SBP announces new monetary policy, increases interest rate to 6.5pc

SBP, new currency notes, Eid
25 May, 2018 9:25 pm

KARACHI (92 News) – The State Bank of Pakistan (SBP) has increased the key interest rate by 50 basis points, taking it to 6.50 percent for the next two months.

Pakistan’s economic growth is provisionally estimated to achieve a 13-year high level of 5.8 percent for FY18. Concurrently, headline inflation remains moderate and is expected to stay well below the annual target of 6.0 percent.

In its last meeting, the SBP had chosen to keep the interest rate unchanged at 6pc stating, “The Monetary Policy Committee is of the view that some time may be allowed for the impact of recent policy developments to unfold.”

The move was widely expected by followers and analysts, as inflation readings are expected to edge up in the coming months due to rising oil prices, weaker rupee and a bulging trade deficit. The development is a boost for the banking sector that can now expect improved profitability, and is a negative for highly leveraged firms as well as consumers who will see debt repayment become expensive.

The central bank had earlier jacked up the interest rate in January by 25 basis points to 6%, after maintaining the status quo for 20 months. Previously, the rate had stood at a four-decade low of 5.75% since May 2016. It was in double digits at 10% in the first half of fiscal year 2012-13 before inflationary pressures started easing.

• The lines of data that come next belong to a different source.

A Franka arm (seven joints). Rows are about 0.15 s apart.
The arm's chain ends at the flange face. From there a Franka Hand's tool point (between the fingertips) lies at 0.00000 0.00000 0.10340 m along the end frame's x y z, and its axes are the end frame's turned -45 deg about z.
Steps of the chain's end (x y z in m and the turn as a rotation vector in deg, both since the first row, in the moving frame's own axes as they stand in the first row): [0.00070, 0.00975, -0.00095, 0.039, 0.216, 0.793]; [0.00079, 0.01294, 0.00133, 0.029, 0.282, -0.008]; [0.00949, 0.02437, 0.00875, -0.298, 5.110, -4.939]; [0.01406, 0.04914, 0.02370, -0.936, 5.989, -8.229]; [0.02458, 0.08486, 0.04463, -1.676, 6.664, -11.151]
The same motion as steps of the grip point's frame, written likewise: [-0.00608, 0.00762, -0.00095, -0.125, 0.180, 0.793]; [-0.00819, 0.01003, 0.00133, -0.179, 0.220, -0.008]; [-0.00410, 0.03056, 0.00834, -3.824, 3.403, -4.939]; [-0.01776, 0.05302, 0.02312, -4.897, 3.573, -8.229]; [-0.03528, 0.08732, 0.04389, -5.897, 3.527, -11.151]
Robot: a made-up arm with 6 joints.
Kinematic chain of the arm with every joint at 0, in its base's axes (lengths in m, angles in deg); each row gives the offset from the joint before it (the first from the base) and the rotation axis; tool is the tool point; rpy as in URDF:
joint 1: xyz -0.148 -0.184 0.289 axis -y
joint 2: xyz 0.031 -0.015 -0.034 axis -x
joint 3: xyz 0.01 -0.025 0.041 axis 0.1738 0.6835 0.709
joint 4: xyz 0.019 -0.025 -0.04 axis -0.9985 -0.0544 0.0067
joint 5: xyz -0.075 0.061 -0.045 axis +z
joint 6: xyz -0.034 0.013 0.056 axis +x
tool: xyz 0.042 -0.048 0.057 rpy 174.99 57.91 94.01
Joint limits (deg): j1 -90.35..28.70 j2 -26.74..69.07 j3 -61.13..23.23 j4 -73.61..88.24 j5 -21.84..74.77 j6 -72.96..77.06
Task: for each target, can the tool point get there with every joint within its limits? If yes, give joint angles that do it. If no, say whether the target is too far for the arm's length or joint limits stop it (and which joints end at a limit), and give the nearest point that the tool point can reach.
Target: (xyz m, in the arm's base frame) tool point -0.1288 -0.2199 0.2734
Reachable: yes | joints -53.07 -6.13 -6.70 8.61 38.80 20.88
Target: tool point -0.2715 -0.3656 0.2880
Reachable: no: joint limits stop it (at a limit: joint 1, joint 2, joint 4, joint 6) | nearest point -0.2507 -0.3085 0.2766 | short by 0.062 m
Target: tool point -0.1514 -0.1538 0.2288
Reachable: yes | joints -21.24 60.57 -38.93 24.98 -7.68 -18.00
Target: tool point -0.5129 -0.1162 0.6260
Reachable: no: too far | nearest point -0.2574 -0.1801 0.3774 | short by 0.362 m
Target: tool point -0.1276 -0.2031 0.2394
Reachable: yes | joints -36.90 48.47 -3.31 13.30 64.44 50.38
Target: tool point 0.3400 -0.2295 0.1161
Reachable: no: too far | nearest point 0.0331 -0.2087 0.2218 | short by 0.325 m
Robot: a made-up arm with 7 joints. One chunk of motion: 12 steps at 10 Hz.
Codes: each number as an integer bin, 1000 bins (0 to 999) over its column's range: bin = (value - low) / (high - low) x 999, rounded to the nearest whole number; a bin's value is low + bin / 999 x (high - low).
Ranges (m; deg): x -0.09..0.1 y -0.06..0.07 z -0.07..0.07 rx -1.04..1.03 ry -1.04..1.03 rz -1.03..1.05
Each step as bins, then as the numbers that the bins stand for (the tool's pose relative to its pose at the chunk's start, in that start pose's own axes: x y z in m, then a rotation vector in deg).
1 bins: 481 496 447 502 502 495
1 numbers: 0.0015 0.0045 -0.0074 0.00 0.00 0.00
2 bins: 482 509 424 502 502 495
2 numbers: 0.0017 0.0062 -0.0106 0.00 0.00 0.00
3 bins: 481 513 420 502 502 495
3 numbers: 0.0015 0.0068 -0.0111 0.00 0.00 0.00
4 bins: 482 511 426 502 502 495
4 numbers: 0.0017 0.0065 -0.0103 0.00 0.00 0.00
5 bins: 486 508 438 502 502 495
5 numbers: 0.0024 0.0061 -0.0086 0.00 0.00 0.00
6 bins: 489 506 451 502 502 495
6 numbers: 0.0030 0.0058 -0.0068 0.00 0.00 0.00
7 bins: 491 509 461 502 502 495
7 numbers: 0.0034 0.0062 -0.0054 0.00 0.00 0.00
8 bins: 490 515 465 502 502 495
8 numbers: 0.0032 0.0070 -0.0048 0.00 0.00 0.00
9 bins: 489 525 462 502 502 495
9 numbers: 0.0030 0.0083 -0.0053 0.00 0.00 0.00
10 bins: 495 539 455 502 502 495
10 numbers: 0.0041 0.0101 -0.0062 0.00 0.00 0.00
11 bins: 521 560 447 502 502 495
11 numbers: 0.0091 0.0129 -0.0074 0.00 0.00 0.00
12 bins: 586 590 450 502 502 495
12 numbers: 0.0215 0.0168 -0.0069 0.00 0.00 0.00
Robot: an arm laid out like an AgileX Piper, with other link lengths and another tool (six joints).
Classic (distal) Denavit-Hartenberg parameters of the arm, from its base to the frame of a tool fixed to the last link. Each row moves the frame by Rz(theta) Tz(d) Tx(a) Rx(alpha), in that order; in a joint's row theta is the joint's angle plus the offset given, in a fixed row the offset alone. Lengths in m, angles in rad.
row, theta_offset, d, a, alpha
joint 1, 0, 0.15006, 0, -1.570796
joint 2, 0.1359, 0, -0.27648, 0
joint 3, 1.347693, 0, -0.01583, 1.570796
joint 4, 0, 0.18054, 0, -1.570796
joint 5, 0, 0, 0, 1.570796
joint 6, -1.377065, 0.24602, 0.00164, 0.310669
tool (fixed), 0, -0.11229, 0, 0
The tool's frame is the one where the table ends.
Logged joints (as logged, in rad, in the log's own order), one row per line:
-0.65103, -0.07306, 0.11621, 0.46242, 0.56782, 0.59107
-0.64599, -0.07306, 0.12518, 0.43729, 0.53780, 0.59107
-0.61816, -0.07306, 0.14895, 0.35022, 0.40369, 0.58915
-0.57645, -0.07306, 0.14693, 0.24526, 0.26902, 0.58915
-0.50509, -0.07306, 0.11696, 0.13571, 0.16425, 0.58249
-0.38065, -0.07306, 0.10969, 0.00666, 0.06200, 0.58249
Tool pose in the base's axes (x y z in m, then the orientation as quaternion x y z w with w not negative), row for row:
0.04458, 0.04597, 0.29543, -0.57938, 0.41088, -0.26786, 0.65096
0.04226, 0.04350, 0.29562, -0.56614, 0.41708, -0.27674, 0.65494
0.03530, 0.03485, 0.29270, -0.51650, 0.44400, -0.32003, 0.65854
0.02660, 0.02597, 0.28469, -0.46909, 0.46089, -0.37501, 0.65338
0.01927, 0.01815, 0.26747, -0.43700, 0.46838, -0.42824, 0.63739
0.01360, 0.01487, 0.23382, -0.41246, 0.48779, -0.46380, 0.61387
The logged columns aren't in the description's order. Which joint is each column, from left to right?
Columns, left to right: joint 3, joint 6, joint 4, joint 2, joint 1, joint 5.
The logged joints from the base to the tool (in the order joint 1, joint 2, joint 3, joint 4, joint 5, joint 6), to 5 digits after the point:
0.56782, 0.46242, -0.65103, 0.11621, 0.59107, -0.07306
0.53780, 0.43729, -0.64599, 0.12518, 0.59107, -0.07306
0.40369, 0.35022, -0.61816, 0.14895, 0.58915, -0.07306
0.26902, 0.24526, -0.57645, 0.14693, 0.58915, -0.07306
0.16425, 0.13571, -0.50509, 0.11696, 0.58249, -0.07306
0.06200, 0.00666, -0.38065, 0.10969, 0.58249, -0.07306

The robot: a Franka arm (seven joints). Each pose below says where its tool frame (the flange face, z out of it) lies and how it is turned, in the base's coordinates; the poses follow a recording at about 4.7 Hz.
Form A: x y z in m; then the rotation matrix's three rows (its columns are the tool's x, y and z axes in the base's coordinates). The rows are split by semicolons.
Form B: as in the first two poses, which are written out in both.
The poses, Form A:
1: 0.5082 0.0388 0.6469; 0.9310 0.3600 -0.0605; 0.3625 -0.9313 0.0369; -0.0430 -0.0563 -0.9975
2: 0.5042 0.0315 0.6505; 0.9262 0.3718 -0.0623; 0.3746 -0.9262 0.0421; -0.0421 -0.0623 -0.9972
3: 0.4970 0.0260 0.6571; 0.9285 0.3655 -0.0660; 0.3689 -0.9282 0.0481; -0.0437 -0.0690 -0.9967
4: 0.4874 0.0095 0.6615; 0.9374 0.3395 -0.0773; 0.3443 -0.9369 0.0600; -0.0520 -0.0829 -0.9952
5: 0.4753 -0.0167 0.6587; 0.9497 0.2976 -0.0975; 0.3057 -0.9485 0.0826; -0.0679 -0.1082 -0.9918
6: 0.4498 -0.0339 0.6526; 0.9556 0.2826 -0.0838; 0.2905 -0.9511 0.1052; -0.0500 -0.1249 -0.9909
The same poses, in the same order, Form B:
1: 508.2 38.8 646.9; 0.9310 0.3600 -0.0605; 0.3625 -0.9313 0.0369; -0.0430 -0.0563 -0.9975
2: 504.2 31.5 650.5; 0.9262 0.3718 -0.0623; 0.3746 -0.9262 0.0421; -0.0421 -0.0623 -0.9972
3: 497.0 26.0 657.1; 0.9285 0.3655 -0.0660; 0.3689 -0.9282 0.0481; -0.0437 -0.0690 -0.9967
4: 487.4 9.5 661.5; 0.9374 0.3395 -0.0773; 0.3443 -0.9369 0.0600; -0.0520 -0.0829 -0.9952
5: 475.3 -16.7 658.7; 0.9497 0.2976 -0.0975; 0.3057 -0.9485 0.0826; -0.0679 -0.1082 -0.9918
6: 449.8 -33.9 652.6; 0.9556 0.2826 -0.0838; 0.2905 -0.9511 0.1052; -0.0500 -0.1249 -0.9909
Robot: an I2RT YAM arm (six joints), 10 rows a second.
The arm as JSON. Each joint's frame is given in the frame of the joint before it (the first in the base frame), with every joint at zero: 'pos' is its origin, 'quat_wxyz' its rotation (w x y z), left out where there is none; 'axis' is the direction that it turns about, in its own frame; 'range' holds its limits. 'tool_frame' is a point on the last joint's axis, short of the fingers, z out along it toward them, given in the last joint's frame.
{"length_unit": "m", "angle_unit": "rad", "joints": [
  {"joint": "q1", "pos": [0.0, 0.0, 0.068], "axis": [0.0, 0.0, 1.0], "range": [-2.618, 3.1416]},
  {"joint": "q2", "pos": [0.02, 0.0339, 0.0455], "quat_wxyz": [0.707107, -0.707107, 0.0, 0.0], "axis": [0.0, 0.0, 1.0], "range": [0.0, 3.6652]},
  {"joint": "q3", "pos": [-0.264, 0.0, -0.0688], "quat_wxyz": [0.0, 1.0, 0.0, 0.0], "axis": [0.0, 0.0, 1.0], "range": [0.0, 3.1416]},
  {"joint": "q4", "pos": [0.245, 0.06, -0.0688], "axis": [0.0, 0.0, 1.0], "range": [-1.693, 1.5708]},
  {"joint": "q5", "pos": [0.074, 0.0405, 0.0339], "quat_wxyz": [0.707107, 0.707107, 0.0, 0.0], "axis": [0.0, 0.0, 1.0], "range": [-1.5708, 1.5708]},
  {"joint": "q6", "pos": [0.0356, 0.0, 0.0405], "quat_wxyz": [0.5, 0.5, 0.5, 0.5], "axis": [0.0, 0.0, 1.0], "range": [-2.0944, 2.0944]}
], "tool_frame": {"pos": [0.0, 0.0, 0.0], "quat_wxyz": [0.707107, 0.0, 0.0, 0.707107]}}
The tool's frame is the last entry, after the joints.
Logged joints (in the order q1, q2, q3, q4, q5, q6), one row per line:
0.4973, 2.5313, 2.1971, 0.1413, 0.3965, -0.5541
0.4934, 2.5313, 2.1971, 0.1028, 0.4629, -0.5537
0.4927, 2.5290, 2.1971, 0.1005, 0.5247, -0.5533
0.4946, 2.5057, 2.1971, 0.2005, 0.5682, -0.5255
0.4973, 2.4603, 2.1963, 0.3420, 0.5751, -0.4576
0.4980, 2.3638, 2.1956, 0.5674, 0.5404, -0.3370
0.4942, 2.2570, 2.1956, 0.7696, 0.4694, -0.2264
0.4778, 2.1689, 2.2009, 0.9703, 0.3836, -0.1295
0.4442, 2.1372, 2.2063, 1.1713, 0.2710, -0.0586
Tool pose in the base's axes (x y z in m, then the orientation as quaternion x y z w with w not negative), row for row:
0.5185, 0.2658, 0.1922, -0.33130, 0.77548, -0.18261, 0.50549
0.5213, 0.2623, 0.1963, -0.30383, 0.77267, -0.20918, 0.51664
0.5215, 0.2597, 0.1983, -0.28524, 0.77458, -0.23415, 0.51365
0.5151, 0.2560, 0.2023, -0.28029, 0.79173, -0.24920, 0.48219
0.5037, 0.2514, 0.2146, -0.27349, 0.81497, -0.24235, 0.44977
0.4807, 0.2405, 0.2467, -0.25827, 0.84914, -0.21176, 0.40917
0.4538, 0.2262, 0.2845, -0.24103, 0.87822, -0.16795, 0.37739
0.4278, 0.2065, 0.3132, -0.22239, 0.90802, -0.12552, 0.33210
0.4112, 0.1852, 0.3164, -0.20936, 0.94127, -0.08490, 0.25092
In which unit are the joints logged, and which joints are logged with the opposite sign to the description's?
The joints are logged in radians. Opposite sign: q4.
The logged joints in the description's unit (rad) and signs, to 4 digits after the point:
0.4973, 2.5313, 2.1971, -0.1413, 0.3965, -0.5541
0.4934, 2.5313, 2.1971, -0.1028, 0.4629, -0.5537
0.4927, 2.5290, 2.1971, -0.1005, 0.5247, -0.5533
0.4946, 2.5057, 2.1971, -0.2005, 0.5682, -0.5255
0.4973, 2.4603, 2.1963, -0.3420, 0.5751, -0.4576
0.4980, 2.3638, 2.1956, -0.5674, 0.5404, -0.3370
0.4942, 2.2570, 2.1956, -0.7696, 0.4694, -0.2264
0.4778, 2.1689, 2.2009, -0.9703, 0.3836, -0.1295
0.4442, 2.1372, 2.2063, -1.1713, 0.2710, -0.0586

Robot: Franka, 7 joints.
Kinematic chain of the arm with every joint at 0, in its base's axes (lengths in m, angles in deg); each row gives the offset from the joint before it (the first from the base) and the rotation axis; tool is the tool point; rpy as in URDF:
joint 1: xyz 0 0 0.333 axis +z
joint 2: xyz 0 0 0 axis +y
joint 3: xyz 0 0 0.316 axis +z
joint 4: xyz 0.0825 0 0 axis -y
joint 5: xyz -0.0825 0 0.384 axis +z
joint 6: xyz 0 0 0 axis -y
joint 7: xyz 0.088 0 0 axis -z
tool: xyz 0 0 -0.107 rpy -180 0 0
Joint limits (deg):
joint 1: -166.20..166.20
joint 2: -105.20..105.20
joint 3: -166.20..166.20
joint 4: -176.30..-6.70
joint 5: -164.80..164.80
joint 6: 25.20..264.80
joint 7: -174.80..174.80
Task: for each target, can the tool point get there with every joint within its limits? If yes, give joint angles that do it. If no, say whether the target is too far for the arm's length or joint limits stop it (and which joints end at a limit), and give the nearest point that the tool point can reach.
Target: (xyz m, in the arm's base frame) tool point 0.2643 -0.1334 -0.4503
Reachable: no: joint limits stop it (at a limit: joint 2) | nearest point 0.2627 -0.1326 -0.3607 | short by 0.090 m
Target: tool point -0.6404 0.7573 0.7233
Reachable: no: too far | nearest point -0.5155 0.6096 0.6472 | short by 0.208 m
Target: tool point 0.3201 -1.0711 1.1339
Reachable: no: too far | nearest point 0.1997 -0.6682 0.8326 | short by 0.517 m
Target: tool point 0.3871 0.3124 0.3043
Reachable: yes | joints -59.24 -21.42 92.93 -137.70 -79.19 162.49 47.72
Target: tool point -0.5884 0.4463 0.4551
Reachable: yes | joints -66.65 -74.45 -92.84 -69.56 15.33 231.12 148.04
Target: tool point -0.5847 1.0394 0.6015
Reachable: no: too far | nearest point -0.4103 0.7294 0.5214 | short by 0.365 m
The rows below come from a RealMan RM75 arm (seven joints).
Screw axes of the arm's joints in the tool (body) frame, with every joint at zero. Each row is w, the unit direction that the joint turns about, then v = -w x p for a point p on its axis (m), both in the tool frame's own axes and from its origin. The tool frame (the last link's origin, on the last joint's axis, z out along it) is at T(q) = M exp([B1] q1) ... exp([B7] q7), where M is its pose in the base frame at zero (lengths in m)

The SBP announces a target rate every two months, which serves as the benchmark interest rate for overnight funds in the interbank market. It is one of the tools the central bank uses to ensure price stability in the economy.

Decreasing the target rate poses the risk of high inflation, but also stimulates economic growth by making credit cheaper.

In contrast, raising the target rate restricts the level of liquidity, which subdues consumer prices in the economy. The central bank tries to strike a balance by targeting the overnight cost of funds at a level that promotes maximum economic growth without causing high inflation.